Deanna sah sie aufmerksam an. Die dunkelhäutige Barkeeperin wirkte stets so ausgeglichen. Die Counselor wusste, dass viele Leute sie selbst ebenfalls so sahen. Stets beherrscht und in sich ruhend. Meist traf das auch zu. Zur Zeit jedoch fühlte sie sich aus dem Gleichgewicht geworfen.

Sie murmelte ein „Danke" und wollte offensichtlich nicht näher auf dieses Thema eingehen. Guinan bemerkte den Widerstand, aber sie ließ nicht zu, dass Deanna sich verschloss.

„Viele an Bord hätten Sie vermisst. Allerdings fürchte ich, es wird nicht einfach für Sie sein nun die richtigen Entscheidungen zu treffen..."

Deanna wirkte irritiert. „Entscheidungen? Ich habe mich doch bereits entschieden. Ich werde nicht heiraten. Ich werde nicht auf die Erde übersiedeln. Ich möchte weiterhin meinen Dienst hier auf der Enterprise versehen."

„Hm", machte Guinan. „Soweit so gut. Sie haben recht. Alles andere wird sich schon finden."

Troi lächelte nun unsicher. „Guinan. Sie sprechen in Rätseln. Irgendetwas beunruhigt Sie. Ich kann es deutlich spüren. Raus mit der Sprache."

Guinan wand sich, ganz so als bedauere sie mit dem Thema angefangen zu haben. „Betazoiden sind fürchterlich", sagte sie schließlich lachend.

Troi verdrehte gespielt die Augen. „Ja. Aber Halbbetazoiden sind auch nur halb so fürchterlich. Also nun sagen Sie schon was los ist!"

„Nun ja. Da die halbe Besatzung es ohnehin mitbekommen hat, können Sie es ebensogut von mir erfahren. Lieutanant Worf und Commander Riker hatten wegen Ihnen eine Auseinandersetzung."

„Was? Was soll das heißen eine Auseinandersetzung?"

Guinan lächelte leicht: "Sie ziehen starke Männer in Ihren Bann, Deanna. Und starke Männer neigen dazu, um das was sie haben möchten, zu kämpfen."

Troi wirkte schockiert: "Wollen Sie etwa sagen, die beiden hätten sich geprügelt?"

Jetzt zuckte Guinan mit den Schultern. „Dazu kann ich nichts sagen. Hier hat es nur angefangen. Sie haben es auf dem Holodeck ausgetragen."

„Das glaub ich einfach nicht", murmelte Deanna und erhob sich.

„Counselor, darf ich Sie auf etwas hinweisen?"

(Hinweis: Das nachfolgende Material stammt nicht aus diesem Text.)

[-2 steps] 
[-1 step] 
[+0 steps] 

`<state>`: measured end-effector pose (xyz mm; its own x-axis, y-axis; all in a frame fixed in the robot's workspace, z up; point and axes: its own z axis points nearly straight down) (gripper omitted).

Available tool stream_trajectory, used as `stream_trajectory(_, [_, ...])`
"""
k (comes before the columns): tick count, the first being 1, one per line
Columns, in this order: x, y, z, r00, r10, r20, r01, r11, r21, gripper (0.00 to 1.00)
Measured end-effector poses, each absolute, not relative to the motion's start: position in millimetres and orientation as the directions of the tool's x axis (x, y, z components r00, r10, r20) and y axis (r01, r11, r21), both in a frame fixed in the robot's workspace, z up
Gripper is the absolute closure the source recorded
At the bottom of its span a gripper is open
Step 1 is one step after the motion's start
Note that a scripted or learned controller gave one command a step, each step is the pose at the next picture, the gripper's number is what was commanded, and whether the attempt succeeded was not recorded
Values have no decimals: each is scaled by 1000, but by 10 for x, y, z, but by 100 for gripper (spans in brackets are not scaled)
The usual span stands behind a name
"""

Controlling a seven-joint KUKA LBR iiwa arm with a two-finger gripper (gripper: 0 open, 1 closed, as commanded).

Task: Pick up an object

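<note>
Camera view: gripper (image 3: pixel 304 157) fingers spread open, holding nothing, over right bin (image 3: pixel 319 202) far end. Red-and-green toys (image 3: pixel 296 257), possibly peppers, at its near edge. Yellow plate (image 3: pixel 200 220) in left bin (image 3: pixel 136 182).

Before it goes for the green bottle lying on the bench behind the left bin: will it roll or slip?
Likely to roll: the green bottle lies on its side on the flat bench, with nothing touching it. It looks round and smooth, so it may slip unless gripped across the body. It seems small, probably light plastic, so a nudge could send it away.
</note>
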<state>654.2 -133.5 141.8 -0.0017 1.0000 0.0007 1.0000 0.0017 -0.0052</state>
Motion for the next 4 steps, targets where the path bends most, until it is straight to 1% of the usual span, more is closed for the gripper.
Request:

Deanna blieb stehen und schaute Guinan ernst an. „Ich habe immer viel Wert auf Ihre Meinung gelegt. Was raten Sie mir?" fragte sie.

Die Barkeeperin war nun ebenfalls sehr ernst, als sie antwortete: "Lassen Sie die beiden Kampfhähne das unter sich ausmachen. Entscheiden Sie für sich selbst wie es weitergehen soll. Aber eine Frage stelle ich mir- Worf hat vor allem aus verletztem Stolz heraus reagiert. Aber was ist mit Riker? Er hat Worf gegenüber eingestanden, Sie immer noch zu lieben. Ich frage mich, ob Sie wohl genauso empfinden."

Guinan widmete sich nun wieder dem Polieren einiger langstieliger Gläser und machte den Eindruck, als hätte sie nie eine Frage gestellt. Deanna war verblüfft über diese Reaktion, aber plötzlich schien ihr alles völlig klar. Sie begriff, dass die Barkeeperin eigentlich nicht für sich selbst gefragt hatte, sondern Deannas Gedanken in die richtigen Bahnen lenken wollte.

Es stimmte. Nun war es wichtig zu einer Entscheidung zu gelangen. Sie wollte in Ruhe darüber nachdenken wem ihr Herz gehörte.